You are viewing a plain text version of this content. The canonical link for it is here.

Posted to user@nutch.apache.org by Michael Coffey <mc...@yahoo.com.INVALID> on 2017/05/12 19:38:54 UTC

tuning for speed

I am looking for a methodology for making the crawler cycle go faster. I had expected the run-time to be dominated by fetcher performance but, instead, the greater bulk of the time is taken by linkdb-merge + indexer + crawldb-update + generate-select.
Can anyone provide an outline of such a methodology, or a link to one already published?
Also, more tactically speaking, I read in "Hadoop, the Definitive Guide" that the numbers of mappers and reducers are the first things to check. I know how to set the number of reducers, but it's not obvious how to control the number of mappers. In my situation (1.7e8+ urls in crawldb), I get orders of magnitude more mappers than there are disks (or cpu cores) in my cluster. Are there things I should do to bring it down to something less than 10x the number of disks or 4x the number of cores, or something like that?

Re: tuning for speed

Posted by Sebastian Nagel <wa...@googlemail.com>.

Hi Michael,

operations on a large CrawlDb of 200 million become slow, that's a matter of fact and a well-known
limitation of Nutch 1.x :(  The CrawlDb is a large Hadoop map file and needs to be rewritten for
every update (even if it's small).

If your workflow does allow it, you could process multiple segments in one cycle
- generate N segments in one turn
- fetch them sequentially
- (you may start fetching the next one if the previous is in the reduce phase)
- do update, linkdb, index in one turn for all N segments

Regarding mappers and reducers: take a multiple of what you can run in parallel on your cluster
to avoid that the cluster is underutilized when a job is waiting for few tasks to finish.
The number of mappers is first determined by the number of input partitions (determined by number of
reducers writing the CrawlDb or LinkDb). If partitions are small or splittable there are a couple of
Hadoop configuration properties to tune the data size processed by a single map task.

I would view from the data size: if a mapper processes only few MBs of the CrawlDb - it's too small,
there is too much overhead, if it's multiple GBs (compressed) reducers will run too long (also
mappers if not splittable). But details depend on your cluster hardware.

Best,
Sebastian

On 05/16/2017 08:04 PM, Michael Coffey wrote:
> I am looking for a methodology for making the crawler cycle go faster. I had expected the run-time to be dominated by fetcher performance but, instead, the greater bulk of the time is taken by linkdb-merge + indexer + crawldb-update + generate-select.
> 
> 
> Can anyone provide an outline of such a methodology, or a link to one already published?
> Also, more tactically speaking, I read in "Hadoop, the Definitive Guide" that the numbers of mappers and reducers are the first things to check.

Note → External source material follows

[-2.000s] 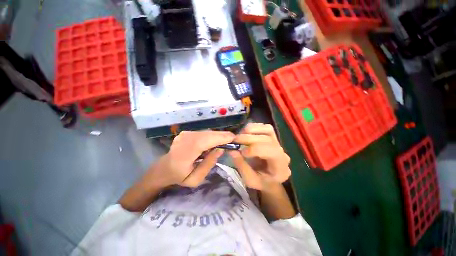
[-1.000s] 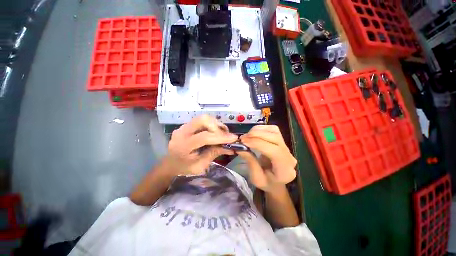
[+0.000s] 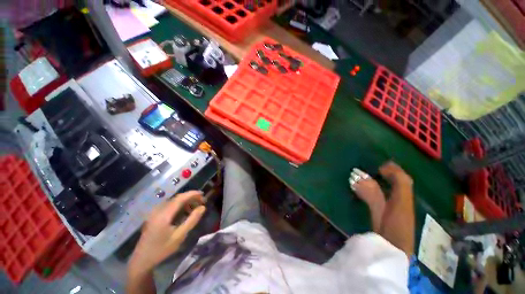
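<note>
My left hand (image 3: 164,229) is in front of the machine's front edge, thumb and fingers curved with a gap between them. A dark patch shows there; I cannot tell if it is a part or shadow. My right hand (image 3: 383,192) is over the green bench, right of the red-orange tray, and blurred. Something whitish (image 3: 359,177) shows at its fingertips; I cannot tell what it is or whether it is held. The red-orange parts tray (image 3: 247,97) holds several dark parts (image 3: 276,59) at its far end. The black fixture (image 3: 95,155) has a small bright square on top.
The white machine (image 3: 115,232) is at left with the handheld pendant (image 3: 172,127) on it and a small metal-and-black part (image 3: 120,104) behind. A red tray with dark openings (image 3: 403,109) lies at right. Red trays (image 3: 29,218) are stacked at far left.
The view has swung right. My hands, earlier together around a small dark unit, are now far apart, the right one over the bench. The dark unit is not clearly seen now.
</note>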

I know how to set the number of reducers, but it's not obvious how to control the number of mappers. In my situation (1.9e8+ urls in crawldb), I get orders of magnitude more mappers than there are disks (or cpu cores) in my cluster. Are there things I should do to bring it down to something less than 10x the number of disks or 4x the number of cores, or something like that?
>    
>

tuning for speed

Posted by Michael Coffey <mc...@yahoo.com.INVALID>.

I am looking for a methodology for making the crawler cycle go faster. I had expected the run-time to be dominated by fetcher performance but, instead, the greater bulk of the time is taken by linkdb-merge + indexer + crawldb-update + generate-select.


Can anyone provide an outline of such a methodology, or a link to one already published?
Also, more tactically speaking, I read in "Hadoop, the Definitive Guide" that the numbers of mappers and reducers are the first things to check. I know how to set the number of reducers, but it's not obvious how to control the number of mappers. In my situation (1.9e8+ urls in crawldb), I get orders of magnitude more mappers than there are disks (or cpu cores) in my cluster. Are there things I should do to bring it down to something less than 10x the number of disks or 4x the number of cores, or something like that?